* **PROBLEM STATEMENT**: All lines from the one with "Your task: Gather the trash" through the end of the records below are to be given again exactly, and nothing else.

Data extracted from a collection
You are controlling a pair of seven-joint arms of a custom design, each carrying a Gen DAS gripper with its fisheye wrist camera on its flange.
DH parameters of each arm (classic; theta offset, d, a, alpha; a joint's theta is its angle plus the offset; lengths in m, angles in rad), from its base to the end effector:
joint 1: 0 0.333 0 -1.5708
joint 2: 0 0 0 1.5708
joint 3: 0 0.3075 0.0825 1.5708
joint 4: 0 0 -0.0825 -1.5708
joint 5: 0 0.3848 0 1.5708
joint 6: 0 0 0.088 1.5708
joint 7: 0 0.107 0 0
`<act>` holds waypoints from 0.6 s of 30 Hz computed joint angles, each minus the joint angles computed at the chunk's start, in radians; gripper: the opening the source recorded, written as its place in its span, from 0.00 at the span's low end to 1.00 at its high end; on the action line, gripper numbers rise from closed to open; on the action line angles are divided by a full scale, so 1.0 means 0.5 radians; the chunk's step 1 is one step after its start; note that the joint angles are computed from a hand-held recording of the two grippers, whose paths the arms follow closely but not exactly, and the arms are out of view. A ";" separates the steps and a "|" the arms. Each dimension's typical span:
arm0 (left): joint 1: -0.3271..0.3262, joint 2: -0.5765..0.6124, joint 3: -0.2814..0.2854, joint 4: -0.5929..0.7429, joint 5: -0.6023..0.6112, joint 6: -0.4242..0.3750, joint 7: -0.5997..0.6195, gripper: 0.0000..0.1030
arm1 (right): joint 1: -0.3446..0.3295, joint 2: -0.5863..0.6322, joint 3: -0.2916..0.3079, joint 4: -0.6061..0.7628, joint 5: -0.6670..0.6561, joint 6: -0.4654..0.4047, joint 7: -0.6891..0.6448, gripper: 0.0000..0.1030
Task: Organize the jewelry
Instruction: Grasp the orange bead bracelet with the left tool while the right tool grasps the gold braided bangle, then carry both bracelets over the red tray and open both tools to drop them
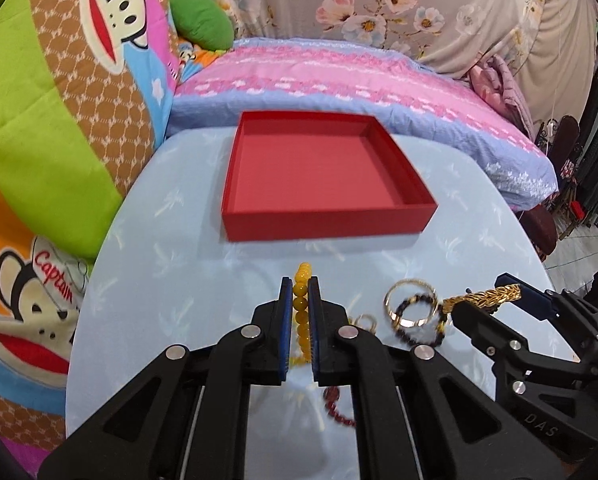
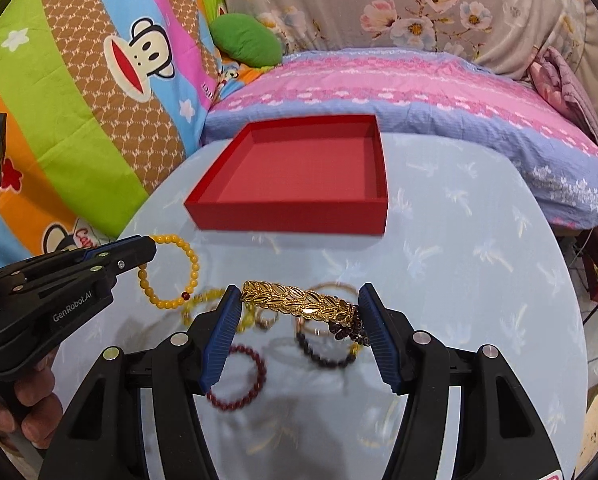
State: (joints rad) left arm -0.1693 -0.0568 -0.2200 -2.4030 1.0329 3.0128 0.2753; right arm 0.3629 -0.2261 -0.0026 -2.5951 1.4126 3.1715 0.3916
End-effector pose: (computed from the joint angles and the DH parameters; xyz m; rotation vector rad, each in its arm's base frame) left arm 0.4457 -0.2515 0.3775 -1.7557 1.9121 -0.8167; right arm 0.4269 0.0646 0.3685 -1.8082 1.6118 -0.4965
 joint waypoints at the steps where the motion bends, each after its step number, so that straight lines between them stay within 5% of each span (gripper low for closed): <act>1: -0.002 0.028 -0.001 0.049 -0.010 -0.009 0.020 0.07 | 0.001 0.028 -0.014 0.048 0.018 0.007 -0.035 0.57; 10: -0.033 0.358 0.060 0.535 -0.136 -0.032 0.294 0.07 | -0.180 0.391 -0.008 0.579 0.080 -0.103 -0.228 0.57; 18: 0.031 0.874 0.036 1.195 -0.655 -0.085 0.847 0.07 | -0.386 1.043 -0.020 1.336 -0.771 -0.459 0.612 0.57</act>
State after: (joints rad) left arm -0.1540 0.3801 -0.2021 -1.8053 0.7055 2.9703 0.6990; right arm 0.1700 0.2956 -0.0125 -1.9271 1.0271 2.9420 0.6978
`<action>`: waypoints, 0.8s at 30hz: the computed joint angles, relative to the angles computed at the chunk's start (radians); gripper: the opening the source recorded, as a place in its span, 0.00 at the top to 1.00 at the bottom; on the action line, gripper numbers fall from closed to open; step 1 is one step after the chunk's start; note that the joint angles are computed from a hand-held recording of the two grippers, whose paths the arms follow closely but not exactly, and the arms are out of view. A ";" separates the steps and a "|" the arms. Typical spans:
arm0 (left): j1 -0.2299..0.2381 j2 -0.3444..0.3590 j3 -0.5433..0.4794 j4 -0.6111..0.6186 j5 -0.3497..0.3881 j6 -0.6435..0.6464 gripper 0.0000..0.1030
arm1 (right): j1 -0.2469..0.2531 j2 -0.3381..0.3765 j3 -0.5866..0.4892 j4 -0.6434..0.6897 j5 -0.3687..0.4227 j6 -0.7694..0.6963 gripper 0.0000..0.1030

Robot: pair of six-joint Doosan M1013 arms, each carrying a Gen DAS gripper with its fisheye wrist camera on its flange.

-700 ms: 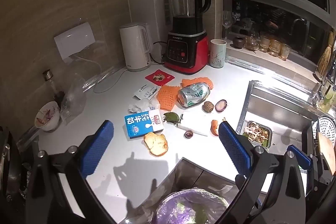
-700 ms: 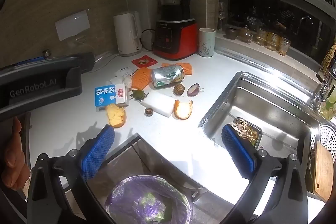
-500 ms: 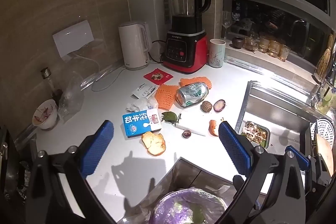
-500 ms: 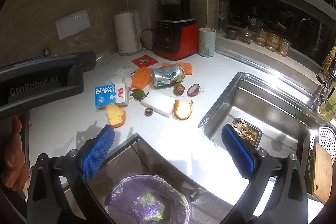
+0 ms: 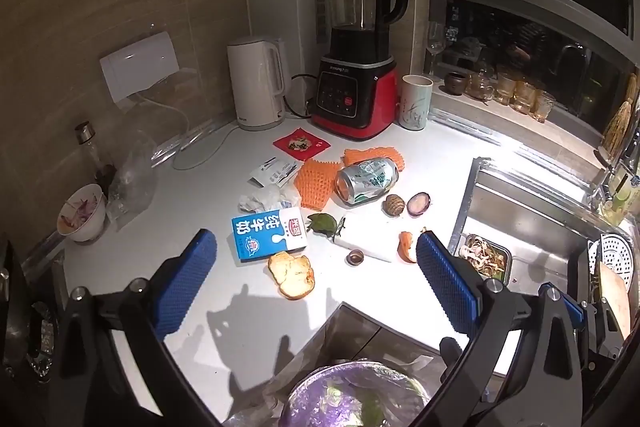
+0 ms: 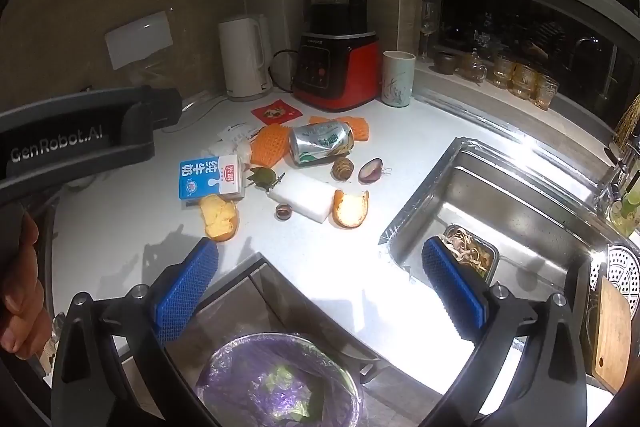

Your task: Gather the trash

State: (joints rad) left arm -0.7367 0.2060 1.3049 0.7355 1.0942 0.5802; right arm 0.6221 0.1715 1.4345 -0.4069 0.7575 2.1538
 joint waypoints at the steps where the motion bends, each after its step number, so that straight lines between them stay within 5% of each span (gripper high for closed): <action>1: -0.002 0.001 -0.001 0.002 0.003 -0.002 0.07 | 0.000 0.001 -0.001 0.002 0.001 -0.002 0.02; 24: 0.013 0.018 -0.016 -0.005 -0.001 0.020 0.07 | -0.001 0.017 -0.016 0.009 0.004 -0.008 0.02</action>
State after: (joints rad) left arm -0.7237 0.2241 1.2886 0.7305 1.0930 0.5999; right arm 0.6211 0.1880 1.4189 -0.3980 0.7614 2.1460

* **OUTPUT FOR THIS EXERCISE**:
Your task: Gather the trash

State: (joints rad) left arm -0.7367 0.2060 1.3049 0.7355 1.0942 0.5802; right arm 0.6221 0.1715 1.4345 -0.4069 0.7575 2.1538
 joint waypoints at the steps where the motion bends, each after its step number, so that straight lines between them stay within 5% of each span (gripper high for closed): <action>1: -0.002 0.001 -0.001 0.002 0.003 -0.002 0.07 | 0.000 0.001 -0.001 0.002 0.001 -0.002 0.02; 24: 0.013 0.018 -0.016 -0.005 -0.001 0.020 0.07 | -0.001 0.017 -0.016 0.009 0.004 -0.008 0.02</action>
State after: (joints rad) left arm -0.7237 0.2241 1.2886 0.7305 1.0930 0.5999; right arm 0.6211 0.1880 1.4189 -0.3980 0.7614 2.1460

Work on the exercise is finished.